What the exercise asks
Repeat exactly the lines of the entries below from the one with "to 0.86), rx" through the one with "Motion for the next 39", both ends included, and nothing else.

Records provided section start

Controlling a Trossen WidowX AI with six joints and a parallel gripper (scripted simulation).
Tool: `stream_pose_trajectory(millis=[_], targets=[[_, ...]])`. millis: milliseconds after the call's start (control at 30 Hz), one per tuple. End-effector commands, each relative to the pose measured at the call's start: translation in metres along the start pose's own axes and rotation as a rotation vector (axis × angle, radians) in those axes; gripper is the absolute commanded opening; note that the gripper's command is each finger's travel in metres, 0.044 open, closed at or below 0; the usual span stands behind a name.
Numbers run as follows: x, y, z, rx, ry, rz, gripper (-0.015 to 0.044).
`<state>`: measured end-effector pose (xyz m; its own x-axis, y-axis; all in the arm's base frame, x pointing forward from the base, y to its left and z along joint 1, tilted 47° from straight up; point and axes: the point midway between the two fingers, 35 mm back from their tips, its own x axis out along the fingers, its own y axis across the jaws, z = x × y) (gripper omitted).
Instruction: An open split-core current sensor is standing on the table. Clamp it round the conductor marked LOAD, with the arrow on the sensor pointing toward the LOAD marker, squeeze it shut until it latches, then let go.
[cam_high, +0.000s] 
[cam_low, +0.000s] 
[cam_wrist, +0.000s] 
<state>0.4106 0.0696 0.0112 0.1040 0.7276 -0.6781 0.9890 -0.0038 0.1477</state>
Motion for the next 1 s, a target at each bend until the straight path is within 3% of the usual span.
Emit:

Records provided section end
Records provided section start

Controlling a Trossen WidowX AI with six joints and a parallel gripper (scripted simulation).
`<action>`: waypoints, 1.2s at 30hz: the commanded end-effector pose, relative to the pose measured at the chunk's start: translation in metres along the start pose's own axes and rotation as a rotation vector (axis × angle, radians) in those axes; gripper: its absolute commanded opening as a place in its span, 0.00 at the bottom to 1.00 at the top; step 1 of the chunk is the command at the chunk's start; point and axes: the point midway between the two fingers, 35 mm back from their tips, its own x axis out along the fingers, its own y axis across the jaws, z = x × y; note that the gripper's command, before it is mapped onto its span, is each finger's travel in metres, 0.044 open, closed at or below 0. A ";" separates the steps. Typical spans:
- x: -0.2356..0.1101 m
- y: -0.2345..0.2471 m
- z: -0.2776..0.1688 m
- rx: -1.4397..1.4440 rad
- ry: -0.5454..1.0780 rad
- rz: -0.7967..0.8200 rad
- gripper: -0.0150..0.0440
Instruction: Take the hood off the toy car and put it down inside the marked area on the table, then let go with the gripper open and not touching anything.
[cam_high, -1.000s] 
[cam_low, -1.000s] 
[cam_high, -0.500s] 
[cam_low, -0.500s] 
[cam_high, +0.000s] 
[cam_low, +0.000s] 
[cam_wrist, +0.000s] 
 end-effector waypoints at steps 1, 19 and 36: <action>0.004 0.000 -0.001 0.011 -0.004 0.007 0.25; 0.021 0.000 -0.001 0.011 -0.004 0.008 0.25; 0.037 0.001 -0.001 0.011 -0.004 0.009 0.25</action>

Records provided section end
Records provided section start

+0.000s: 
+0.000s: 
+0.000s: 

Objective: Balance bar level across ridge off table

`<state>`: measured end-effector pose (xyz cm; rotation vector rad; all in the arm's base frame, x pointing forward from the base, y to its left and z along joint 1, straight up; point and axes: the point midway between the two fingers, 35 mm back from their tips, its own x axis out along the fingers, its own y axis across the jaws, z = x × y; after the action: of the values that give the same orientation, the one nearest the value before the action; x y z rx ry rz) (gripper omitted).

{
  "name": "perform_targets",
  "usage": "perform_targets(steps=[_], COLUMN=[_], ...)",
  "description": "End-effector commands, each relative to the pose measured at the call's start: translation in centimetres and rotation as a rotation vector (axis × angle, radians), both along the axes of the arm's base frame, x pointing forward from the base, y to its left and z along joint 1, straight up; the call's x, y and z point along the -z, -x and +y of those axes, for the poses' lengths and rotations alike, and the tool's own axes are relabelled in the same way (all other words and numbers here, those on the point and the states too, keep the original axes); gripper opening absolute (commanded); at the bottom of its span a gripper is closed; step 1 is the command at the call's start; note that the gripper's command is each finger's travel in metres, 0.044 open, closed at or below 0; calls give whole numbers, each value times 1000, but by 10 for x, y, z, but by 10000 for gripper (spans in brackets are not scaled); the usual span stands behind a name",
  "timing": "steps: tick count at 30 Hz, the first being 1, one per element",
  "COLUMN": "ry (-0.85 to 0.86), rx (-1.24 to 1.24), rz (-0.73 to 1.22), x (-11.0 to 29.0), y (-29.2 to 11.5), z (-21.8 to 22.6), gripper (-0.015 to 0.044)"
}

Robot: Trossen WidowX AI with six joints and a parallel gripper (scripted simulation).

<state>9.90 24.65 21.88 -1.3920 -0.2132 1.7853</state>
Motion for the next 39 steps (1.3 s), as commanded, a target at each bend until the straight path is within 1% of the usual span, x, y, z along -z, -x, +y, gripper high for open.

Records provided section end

Answer section
  "COLUMN": "ry (-0.85 to 0.86), rx (-1.24 to 1.24), rz (-0.73 to 1.22), x (-11.0 to 29.0), y (-29.2 to 11.5), z (-21.8 to 22.6), gripper (-0.015 to 0.044)"
}

Robot: Trossen WidowX AI with six joints and a parallel gripper (scripted simulation).

<state>9.90 24.65 21.88 -1.3920 -0.2132 1.7853</state>
Motion for the next 39 steps (1.3 s), as commanded, a target at each bend until the straight path is within 1% of the usual span, x, y, z along -z, -x, +y, gripper high for open.

This answer has been given in full.